2) İkinci nokta, ilki kadar önemli. Çünkü Şubat seçimlerinden sonra hükümette yer alan ve şahinliğiyle, daha doğrusu Filistinlilere hayat hakkı tanımayan görüşleriyle tanınan Liberman hiçbir tereddüde yer bırakmayan demeçler veriyor. En son İsrail'in aşırı sağcı Dışişleri Bakanı ve Başbakan Yardımcısı Avigdor Lieberman, Obama'ya Ortadoğu sorununun çözümünde İsrail'e uymak zorunda oldukları mesajını verdi. Nisan-2009'un başlarında bir Rus gazetesine verdiği demeçte Lieberman, Obama yönetiminin sadece İsrail isterse yeni barış girişimlerinde bulunacağını ifade ederek, "İnanın bana, Amerika bizim bütün kararlarımızı kabul eder" diye konuştu.  Lieberman'ın, Barack Obama'nın İsrail ve Filistinlileri barış yolunda somut adım atmaya çağırdığı demecinden hemen sonra bu açıklamayı yapmış olması manidardı. Bu çerçevede Obama'nın İsrail Başbakanı Binyamin Netanyahu, Filistin Devlet Başkanı Mahmud Abbas ve Mısır lideri Hüsnü Mübarek ile ayrı ayrı Washington'da görüşeceği duyurulmuştu.

"Filistinlileri Kızıldeniz'e dökmeliyiz" demekten çekinmeyen Liberman'ın bölge politikalarıyla ilgili başka ilginç tespitleri ve görüşleri de var. Uzun yıllar Tahran'ı İsrail için en büyük tehdit olarak gören Avigdor Lieberman, bu kez İran'ı ikinci sıraya alarak, kendileri için en büyük stratejik tehdidin Afganistan ve Pakistan olduğunu dile getirdi. "Pakistan nükleer ve istikrarsız, Afganistan'da ise Taliban'ın kontrolü ele alma potansiyeli var" darken, bölgede 'Bin Ladin ruhunun' harekete geçebileceği uyarısını yaptı. Lieberman, Pakistan ve Afganistan'ın tüm küresel düzene tehdit oluşturduğunu da iddia etti. İsrail'in şahin görüşleriyle bilinen Dışişleri Bakanı, Irak'ı ise tehdit algılamasında üçüncü sıraya yerleştirdi. Bu, ABD'nin kuvvetlerini ve yoğunluklu ilgisini Ortadoğu'dan Pakistan-Afganistan hattına kaydırma niyetine uygun düşmektedir.

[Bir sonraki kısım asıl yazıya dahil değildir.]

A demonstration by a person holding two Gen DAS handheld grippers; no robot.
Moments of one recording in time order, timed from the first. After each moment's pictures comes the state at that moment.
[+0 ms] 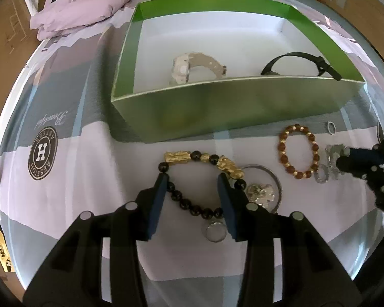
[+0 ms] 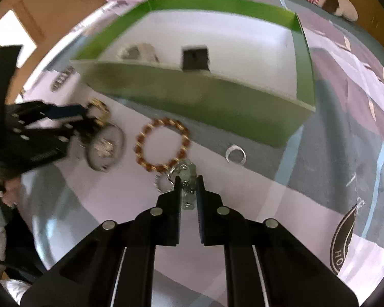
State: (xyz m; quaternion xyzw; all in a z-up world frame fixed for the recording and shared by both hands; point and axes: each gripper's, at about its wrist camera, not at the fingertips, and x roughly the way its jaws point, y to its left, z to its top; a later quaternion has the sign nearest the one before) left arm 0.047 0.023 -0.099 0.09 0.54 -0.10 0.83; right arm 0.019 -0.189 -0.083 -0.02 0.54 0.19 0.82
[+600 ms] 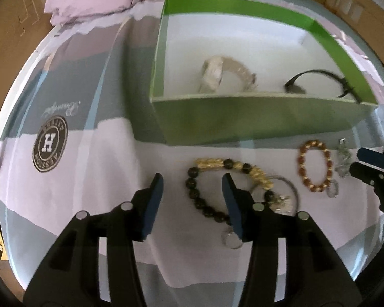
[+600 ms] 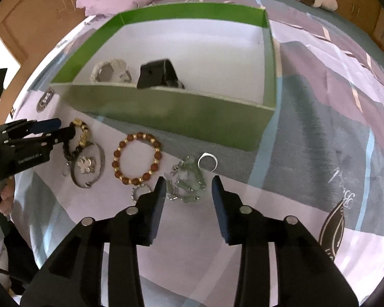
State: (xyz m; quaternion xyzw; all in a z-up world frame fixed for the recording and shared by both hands) left arm 0.064 0.044 -0.103 0.06 0.56 -0.06 0.83; right arm 0.032 -0.206 -0.098 -0.01 0.56 0.13 0.82
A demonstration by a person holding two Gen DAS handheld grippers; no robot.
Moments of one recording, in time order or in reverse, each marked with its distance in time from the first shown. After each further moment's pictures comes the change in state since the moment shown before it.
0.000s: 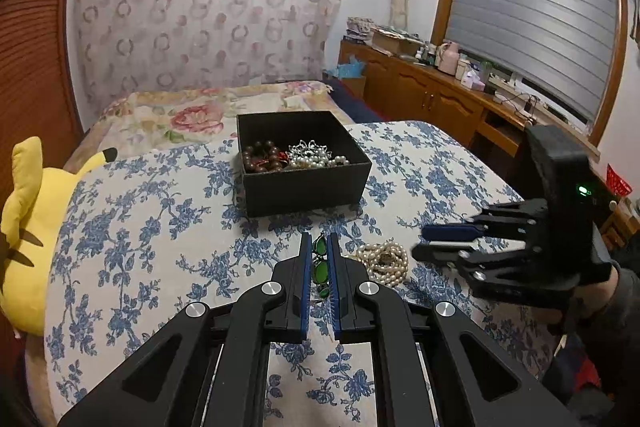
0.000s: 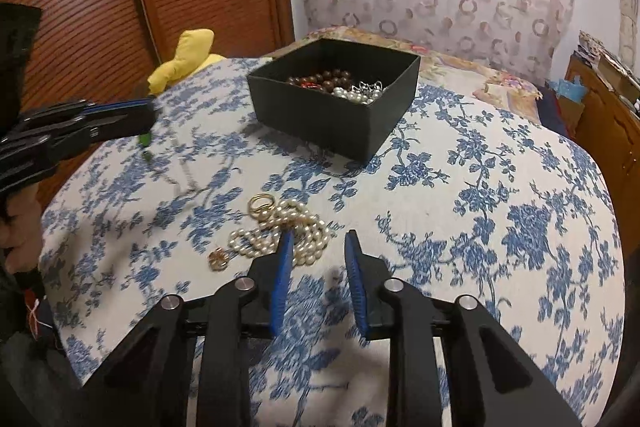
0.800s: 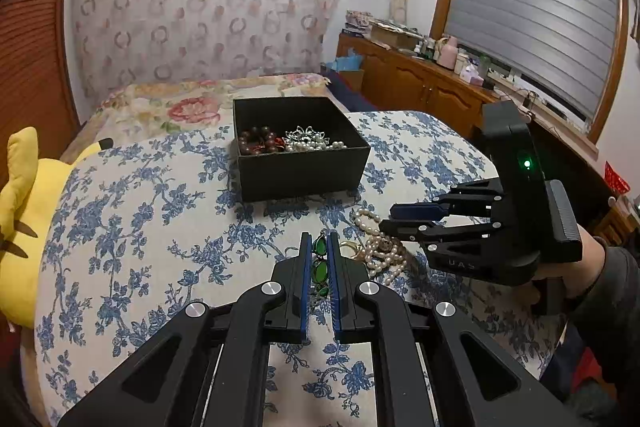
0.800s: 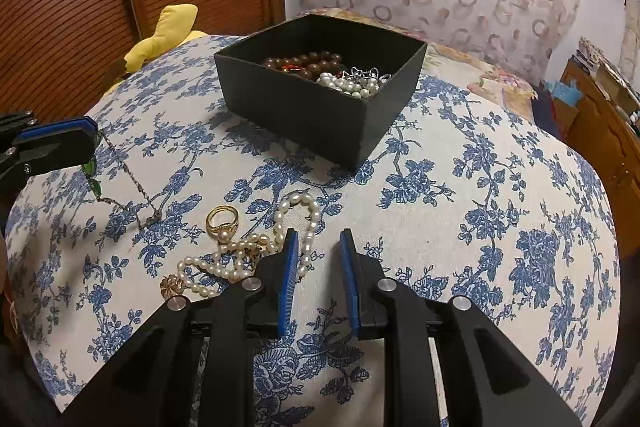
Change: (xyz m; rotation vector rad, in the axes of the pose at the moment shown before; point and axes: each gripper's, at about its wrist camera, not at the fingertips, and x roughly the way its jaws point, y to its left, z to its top) left arm 0.007 0.000 -0.009 -0.006 0.021 -0.011; right arm 0.038 -0.004 0.016 -0.046 0.065 -0.059
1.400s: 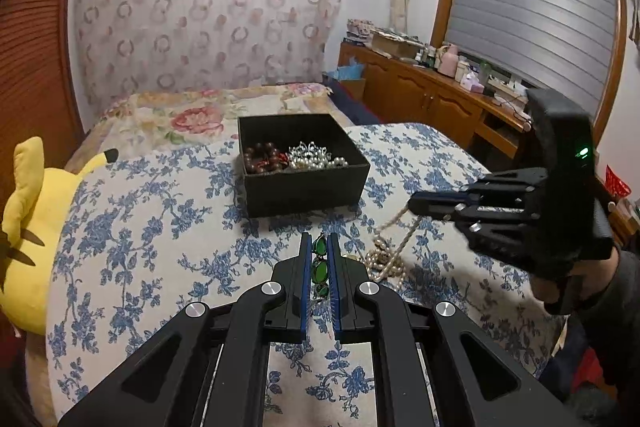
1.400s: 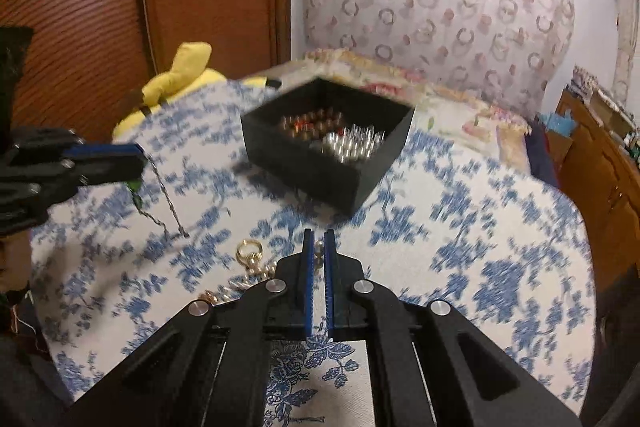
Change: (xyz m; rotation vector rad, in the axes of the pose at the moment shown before) left arm -0.015 -0.001 0.010 0.004 -0.039 0.013; right arm -0.061 0.006 0.009 -0.025 -0.161 -0.001
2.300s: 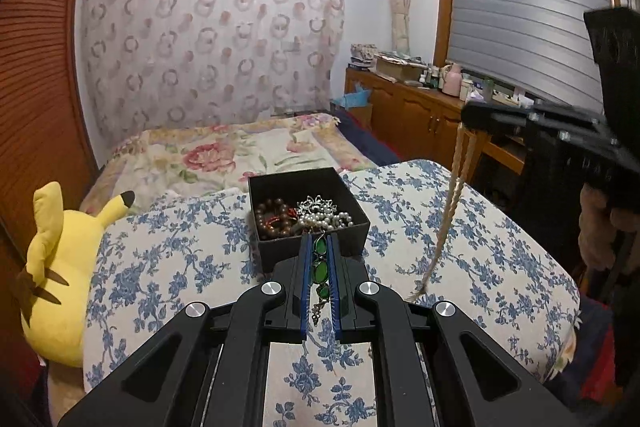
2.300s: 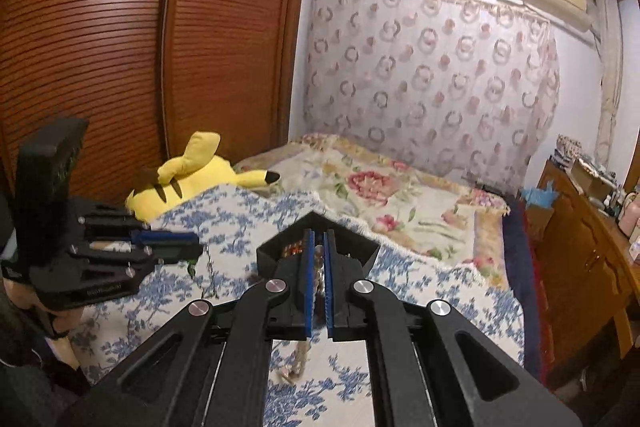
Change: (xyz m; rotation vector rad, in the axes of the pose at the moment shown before) left arm -0.024 -0.011 0.041 0.048 -0.087 0.054; right arm -0.108 0.003 0.076 -0.068 -0.261 -0.044
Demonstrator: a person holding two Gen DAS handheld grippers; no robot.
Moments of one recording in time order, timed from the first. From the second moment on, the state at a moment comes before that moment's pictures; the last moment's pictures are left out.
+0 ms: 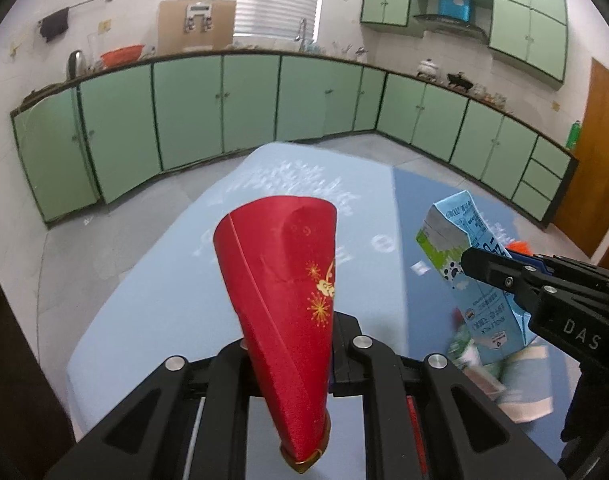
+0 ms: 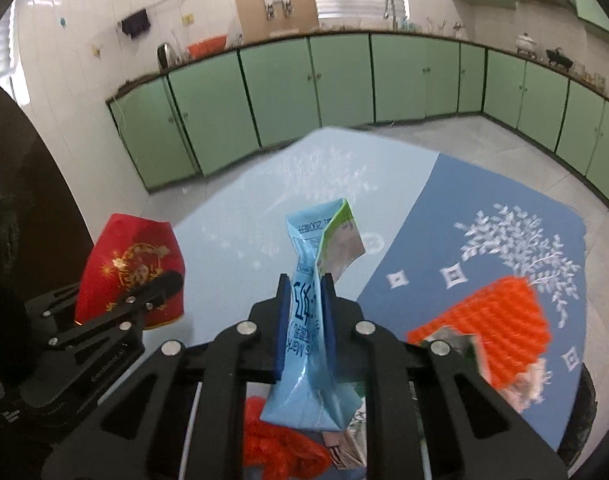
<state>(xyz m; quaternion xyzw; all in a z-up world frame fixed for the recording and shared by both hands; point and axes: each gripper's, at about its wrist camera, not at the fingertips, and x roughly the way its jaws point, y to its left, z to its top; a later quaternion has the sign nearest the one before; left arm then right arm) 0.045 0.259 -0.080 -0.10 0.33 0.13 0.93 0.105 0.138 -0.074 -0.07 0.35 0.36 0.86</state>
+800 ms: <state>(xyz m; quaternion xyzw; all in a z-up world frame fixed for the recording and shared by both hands) 0.138 0.023 -0.026 -0.03 0.29 -0.14 0.95 0.117 -0.132 -0.020 0.00 0.27 0.16 0.95</state>
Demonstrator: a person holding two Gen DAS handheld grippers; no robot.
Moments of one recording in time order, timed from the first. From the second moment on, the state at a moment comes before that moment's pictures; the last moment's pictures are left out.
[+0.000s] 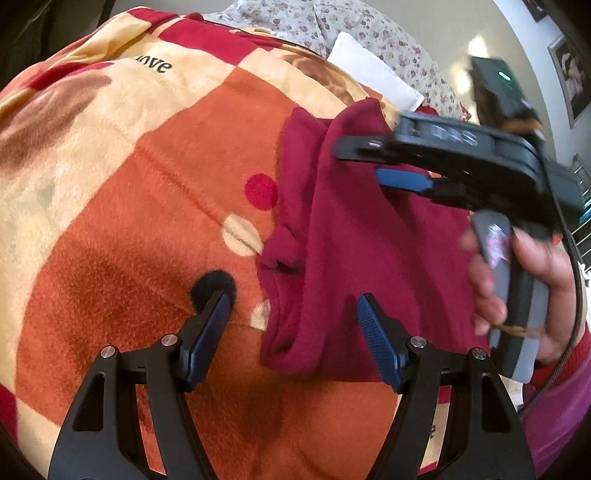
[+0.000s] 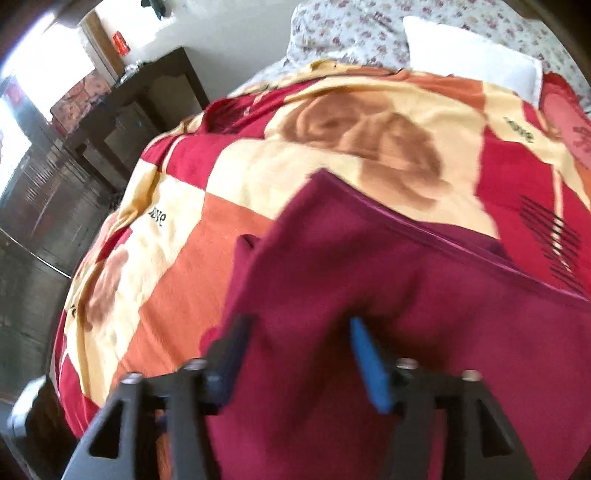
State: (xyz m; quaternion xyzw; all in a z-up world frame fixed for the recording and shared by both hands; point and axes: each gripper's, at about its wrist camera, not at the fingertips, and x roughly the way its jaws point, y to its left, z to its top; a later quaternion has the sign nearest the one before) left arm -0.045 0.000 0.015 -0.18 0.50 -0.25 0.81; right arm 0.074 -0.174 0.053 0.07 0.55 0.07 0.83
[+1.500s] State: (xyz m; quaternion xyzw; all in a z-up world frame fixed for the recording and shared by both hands) left arm -0.075 -0.125 0.137 -0.12 0.41 -0.44 0.79; right arm -0.007 -0.295 0.149 0.15 0.43 0.08 0.89
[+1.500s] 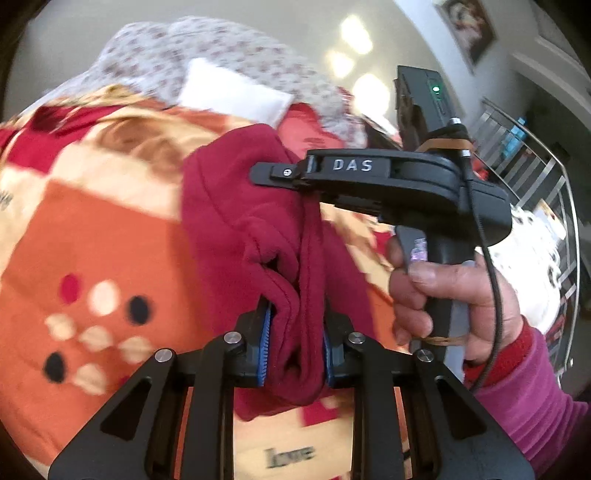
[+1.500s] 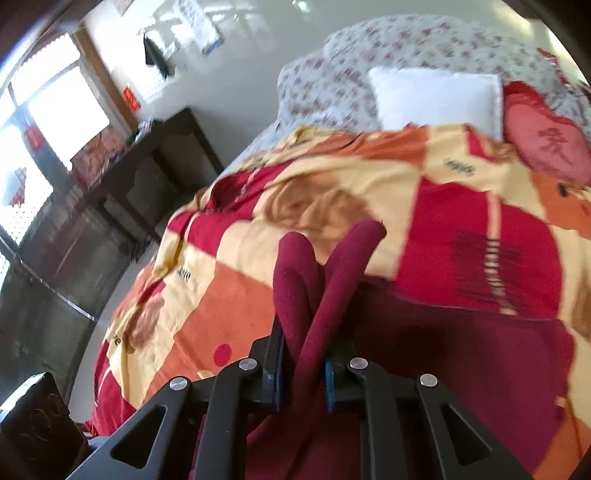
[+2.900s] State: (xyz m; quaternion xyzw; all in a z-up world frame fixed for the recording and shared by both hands) left arm -0.112 -0.238 0.068 0.12 0.45 -0.39 0.80; right arm -0.179 -0.416 0.060 0.16 0.46 -0.03 0.87
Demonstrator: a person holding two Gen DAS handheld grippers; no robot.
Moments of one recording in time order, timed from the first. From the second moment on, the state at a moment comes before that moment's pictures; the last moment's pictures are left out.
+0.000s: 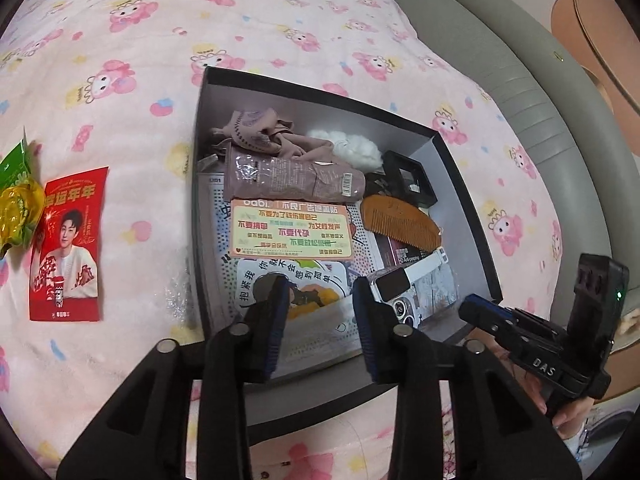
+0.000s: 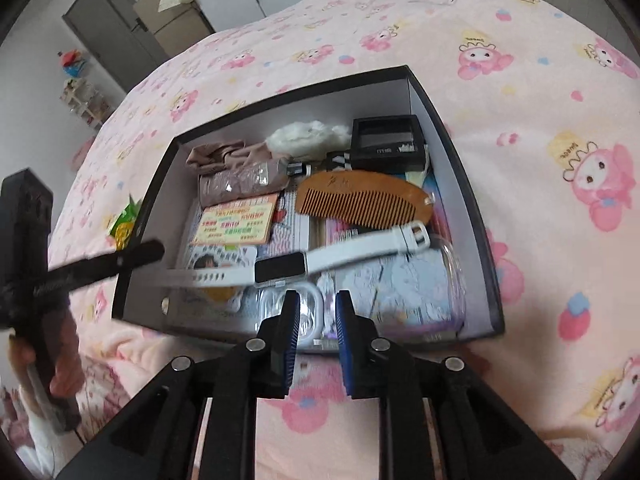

Lieberman, karşı olduğu bilinen Filistin devletinin kuruluşuyla ilgili de görüşlerini açıklamaktan çekinmiyor.Liberman, "İki devlet çözümü"nün "hoş bir slogan"dan ibaret olduğunu ancak özünde uygulanamaz olduğunu söylüyor. Amerika ve İsrail'le birlikte hareket etmeye özen gösteren Arapların "Barış Planı"nı için Liberman'ın dediği şu: "Bu tehlikeli bir öneri ve İsrail'in imhası için hazırlanmış bir reçete"dir. Liberman, bu görüşlerini 'Arap barış inisiyatifini' temel alarak İsrail'in kendi bölgesel barış planını hazırlamasını isteyen Savunma Bakanı Ehud Barak'ın açıklamasıyla çelişkiye düşme pahasına yapıyor. Liberman'a göre, söz konusu inisiyatifin en sorunlu bölümü "Filistinli mültecilerin geri dönüş haklarını içermesi"dir.

The Jerusalem Post gazetesinin kendisiyle yaptığı röportajda Lieberman, "Hamas hareketinin boğulması gerektiğini" belirterek, İran dosyası bir çözüme kavuşmadan Filistin konusunda bir çözüme ulaşmanın imkânsız olduğunu söylüyor: "İran sorunu çözülmeden bölgedeki sorunların çözülmesi imkânsızdır. Filistin sorunuyla uğraşmamız da gerekir. Çünkü bu sorunun çözülmesi herkesten önce bizim çıkarımızadır".

Filistinlilerle olan sorunlar ve çıkmazların sadece İsrail'in işgali ve yerleşim birimlerini inşa etmesinden kaynaklanmadığını belirten Lieberman şöyle diyor: "Bu çatışma gerçekten çok derindir. Her yerde olduğu gibi burada da önce milliyet esası üzerine başladı. Fakat daha sonra bu sorun milliyetçilik çerçevesinden çıkıp dini bir kisveye büründü"

Liberman, bir türlü canı bedeninden çıkmayan Ariel Şaron'un İsrail'e ve bölgeye geri dönüşüdür. (Dünya Bülteni, 26 Nisan 2009.)